Recently, a transgenic mouse line has been created that drives Cre recombinase expression in mast cells and their progenitors under the control of the Mcpt-5 promoter (58). It will be important in the future to extend our findings on the role of SHP2 in mast cell biology by generating mast cell-specific SHP2 KO mice and study its potential role in mast cell development, homing, migration, and allergic inflammation. However, if Mcpt5-driven Cre expression occurs in early mast cell progenitors, SHP2 inactivation may prevent mast cell differentiation. Also, the key role of SHP2 in integrin signaling (59) and cell migration (60) may adversely affect mast cell homing to target tissues. Nevertheless, the development of a mast cell-specific SHP2 KO mouse model would likely provide valuable new insights into SHP2 function in mast cell-related processes in adult animals.

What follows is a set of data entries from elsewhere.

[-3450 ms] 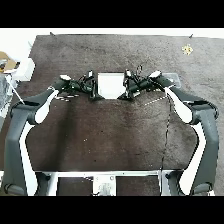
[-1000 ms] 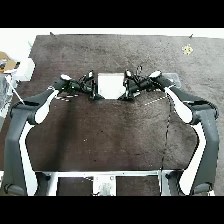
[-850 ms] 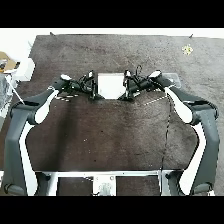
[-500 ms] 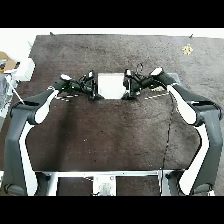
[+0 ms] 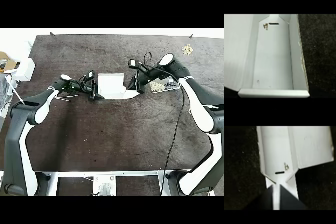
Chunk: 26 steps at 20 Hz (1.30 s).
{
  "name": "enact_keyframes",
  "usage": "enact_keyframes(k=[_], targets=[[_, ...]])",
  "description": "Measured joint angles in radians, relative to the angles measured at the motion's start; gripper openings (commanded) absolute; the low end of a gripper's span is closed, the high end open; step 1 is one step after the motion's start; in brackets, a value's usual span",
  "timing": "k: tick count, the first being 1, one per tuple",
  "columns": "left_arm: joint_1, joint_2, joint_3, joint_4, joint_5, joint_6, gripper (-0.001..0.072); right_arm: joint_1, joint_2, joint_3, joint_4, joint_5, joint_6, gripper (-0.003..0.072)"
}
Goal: Fold the box and place the chain.
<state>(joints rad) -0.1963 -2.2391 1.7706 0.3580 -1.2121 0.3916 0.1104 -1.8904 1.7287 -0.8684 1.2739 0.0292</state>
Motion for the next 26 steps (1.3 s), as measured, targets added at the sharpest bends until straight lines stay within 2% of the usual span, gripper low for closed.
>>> enact_keyframes(k=[4,10,16,26], targets=[[0.000,0.000,0.000,0.000,0.000,0.000,0.0349,0.008,-0.011,0.000,0.208,-0.035,-0.005,0.0001],[0.000,0.000,0.000,0.000,0.000,0.000,0.0349,0.010,-0.087,0.000,0.404,-0.231,-0.056,0.0001],[0.000,0.000,0.000,0.000,0.000,0.000,0.0349,0.010,-0.154,0.000,0.397,-0.296,-0.082,0.0001],[0.000,0.000,0.000,-0.001,0.000,0.000,0.0349,0.010,-0.182,0.000,0.358,-0.305,-0.107,0.0001]])
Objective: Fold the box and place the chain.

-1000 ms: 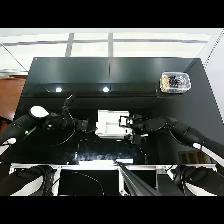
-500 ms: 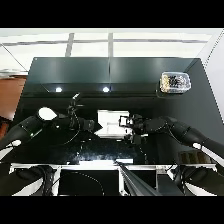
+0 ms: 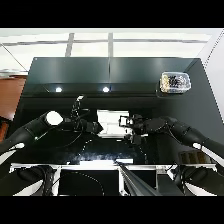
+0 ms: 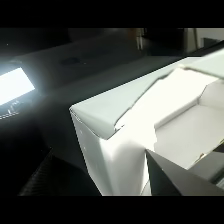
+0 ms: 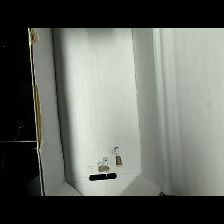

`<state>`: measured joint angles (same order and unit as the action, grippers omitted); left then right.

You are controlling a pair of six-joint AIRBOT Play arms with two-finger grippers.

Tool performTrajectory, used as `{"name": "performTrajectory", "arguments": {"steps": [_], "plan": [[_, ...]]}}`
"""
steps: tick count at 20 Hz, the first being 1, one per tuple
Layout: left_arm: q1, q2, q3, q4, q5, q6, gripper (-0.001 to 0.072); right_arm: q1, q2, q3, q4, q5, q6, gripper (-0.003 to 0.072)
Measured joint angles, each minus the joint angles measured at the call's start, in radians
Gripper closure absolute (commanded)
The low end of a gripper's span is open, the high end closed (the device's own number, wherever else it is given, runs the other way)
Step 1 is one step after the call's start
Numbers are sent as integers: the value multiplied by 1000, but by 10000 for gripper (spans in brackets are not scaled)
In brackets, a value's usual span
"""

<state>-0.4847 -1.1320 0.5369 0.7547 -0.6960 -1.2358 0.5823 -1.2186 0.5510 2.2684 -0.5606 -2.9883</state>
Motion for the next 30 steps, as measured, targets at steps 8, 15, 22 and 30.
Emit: {"name": "performTrajectory", "arguments": {"steps": [8, 15, 22, 30], "plan": [[-132, -4, 100, 317, 2, -359, 154, 0, 0, 0, -3, 0, 0, 285], [-211, -19, 153, 476, -23, -612, 314, 0, 0, 0, -18, 0, 0, 285], [-256, -24, 164, 578, -70, -776, 355, 0, 0, 0, -21, 0, 0, 285], [-282, -133, 273, 660, -169, -851, 423, 0, 0, 0, -21, 0, 0, 285]]}}
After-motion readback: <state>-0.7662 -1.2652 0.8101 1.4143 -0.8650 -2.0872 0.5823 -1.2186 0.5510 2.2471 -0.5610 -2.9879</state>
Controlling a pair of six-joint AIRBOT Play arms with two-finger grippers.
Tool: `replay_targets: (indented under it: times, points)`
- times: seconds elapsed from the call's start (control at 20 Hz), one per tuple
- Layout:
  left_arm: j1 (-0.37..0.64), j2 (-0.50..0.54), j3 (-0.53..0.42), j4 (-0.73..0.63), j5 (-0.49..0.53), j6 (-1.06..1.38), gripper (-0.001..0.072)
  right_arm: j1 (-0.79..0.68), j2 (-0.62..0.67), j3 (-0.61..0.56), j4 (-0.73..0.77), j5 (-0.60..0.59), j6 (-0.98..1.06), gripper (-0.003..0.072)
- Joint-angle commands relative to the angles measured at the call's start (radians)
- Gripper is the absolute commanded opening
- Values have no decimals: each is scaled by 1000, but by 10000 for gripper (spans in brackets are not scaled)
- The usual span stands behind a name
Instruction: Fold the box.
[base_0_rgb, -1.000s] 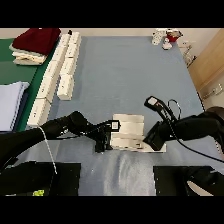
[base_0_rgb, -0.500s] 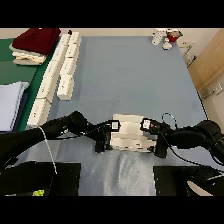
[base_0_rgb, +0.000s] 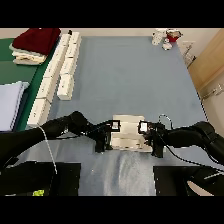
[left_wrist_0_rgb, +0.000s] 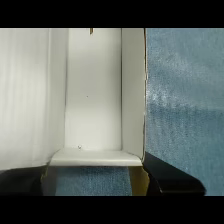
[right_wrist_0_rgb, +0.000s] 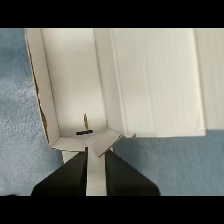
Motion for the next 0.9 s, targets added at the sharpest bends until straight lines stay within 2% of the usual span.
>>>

In conclusion, this study has provided novel insight into the role of SHP2 in regulating FcεRI signaling and mast cell activation. In future, it will be important to extend these experiments to in vivo models and human mast cells. In addition, there is much to learn of the molecular mechanisms involved in the positive regulation of mast cell activation mediated by SHP2, and whether SHP2 is a potential target for new therapeutic approaches to combat allergic inflammation.

We thank Dr. Joan Brugge for providing Lyn and Syk Abs, and members of the laboratory for helpful comments.

The authors have no financial conflict of interest.